Дымок слушает шумный и живописный хардрок, по-моему, понимает, что взрослые пугают друг друга Западом больше от болезней и бессилия; сапоги на нем легкие, из валютного магазина, а на лицо все равно уже опустилась печать будущего рецидивиста.

Что касается «Дани» — чем он может, как ему удается очаровывать таких неглупых людей, как Демешко, я ничего не знаю. Вот уже очки какие-то ему подавай. И — подают: «Носи, Сашко, тебе это надо. Наряжайся по моде». Не все же донашивать вещи старшего брата, хотя и среди них попадаются такие, что от Дани глаз не отвести.

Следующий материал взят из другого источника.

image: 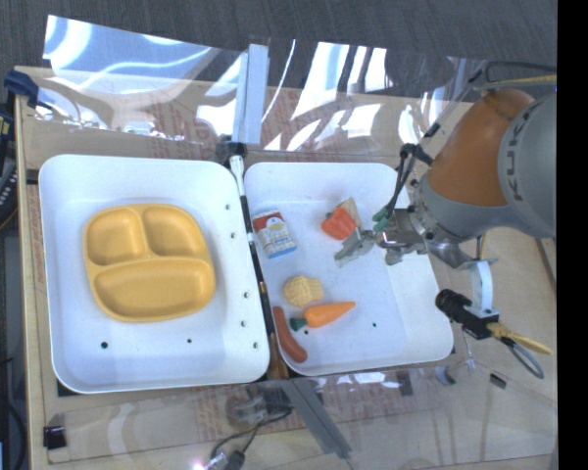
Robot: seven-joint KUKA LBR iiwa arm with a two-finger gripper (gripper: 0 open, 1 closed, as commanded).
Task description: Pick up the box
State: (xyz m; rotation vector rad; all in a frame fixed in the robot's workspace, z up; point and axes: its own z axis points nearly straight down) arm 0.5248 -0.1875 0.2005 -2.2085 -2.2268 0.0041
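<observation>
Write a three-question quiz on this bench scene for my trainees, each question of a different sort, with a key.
1. True or false: the box lies in the same bin as the yellow plate.
2. Which item lies nearest the pincer?
A. the corn
B. the sausage
C. the orange wedge-shaped piece
3. Fill in: the yellow plate has ___ compartments.

Key
1. False. The box lies in the right bin, near its left wall; the plate is in the left bin.
2. C. The pincer hangs just right of that piece, well apart from the box.
3. Three.
</observation>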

Очки явно конфискованные, слишком изящные. Советская молодежь отнимает друг у друга все, что сделано не здесь или, по крайней мере, с виду кажется заграничным. Выхватывают, как собаки, у более слабых и рассеянных. Только собаки тут же проглатывают чужой кусок, а эти — любуются, прежде чем надеть на себя добычу. Представил себе — вот и Даня примеряет эти очечки перед родительским трюмо. Какой у Дани порочный рот, как сверкают из зеркала черные линзы!

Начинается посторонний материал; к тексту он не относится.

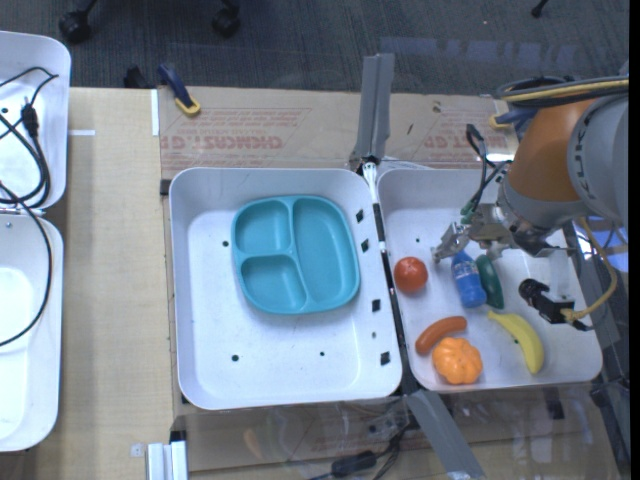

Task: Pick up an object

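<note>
**Q:** What lies in the two bins on the worktop [110, 268]?

**A:** The left bin [200, 368] holds a teal divided plate [296, 254], lying flat in its far half. The right bin [400, 208] holds six small items: a red tomato [410, 275] near the dividing wall; a blue bottle [467, 279] and a green item [491, 281] side by side at the middle; an orange sausage [440, 333] and an orange fruit [458, 361] at the near edge, touching; and a yellow banana [522, 340] to their right.

**Q:** Where is the gripper [462, 236], and what is its state?

**A:** The arm [560, 158] enters from the right, and the gripper sits low over the far middle of the right bin. The fingers appear somewhat parted, with nothing seen between them.

**Q:** How does the bottle lie relative to the fingers?

**A:** The bottle lies just on the near side of the fingers, its far end right at their tips; whether they touch cannot be told. The green item sits just right of the bottle, and the tomato lies to the left, apart from the fingers.
</note>
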Action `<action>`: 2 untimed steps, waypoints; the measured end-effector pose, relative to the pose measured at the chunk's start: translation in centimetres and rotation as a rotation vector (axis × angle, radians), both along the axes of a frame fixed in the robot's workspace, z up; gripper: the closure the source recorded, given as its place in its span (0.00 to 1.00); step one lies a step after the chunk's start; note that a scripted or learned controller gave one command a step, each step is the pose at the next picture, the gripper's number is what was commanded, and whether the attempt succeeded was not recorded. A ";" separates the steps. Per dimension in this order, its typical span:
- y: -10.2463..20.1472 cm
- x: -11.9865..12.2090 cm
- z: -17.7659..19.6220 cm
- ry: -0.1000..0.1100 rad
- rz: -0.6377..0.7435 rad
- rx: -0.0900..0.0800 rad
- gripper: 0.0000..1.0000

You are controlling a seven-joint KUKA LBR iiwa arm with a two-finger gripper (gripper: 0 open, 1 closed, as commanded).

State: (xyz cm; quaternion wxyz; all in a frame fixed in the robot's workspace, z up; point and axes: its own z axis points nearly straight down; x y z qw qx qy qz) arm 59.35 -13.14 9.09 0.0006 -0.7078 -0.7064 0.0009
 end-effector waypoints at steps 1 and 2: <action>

А я однажды высмотрел и купил за копейки в «Галантерее» большую булавку. Что мы тогда заканчивали — кажется, пятый класс? Значит, никаким панк-роком еще не пахло, и булавка ровным счетом ничего не символизировала. Но я, как дурак, приколол ее к свой штурманской куртке. Недели не прошло, и у меня попытался ее отобрать совершенно мне незнакомый субъект. С виду это был классический «царевич-дебил», начинающий превращаться в «зодчего-дегенерата». Новгородские волосы горшком, слабые усики, пьяные глаза мастурбатора. Булавку он мне вернул, помогло присутствие Дани, но… встреча с подобной сволочью всегда неприятна, а появляться они умеют хуй знает откуда, подобно Спасителю на полотнах старых мастеров. Правда, авторы картин, художники эти, не настолько стары, чтобы могли видеть его лично. Тем не менее нередки случаи, когда ему не просто подражают взрослые, но даже младенцы появляются на свет с иконописным личиком будущего фокусника и чудотворца.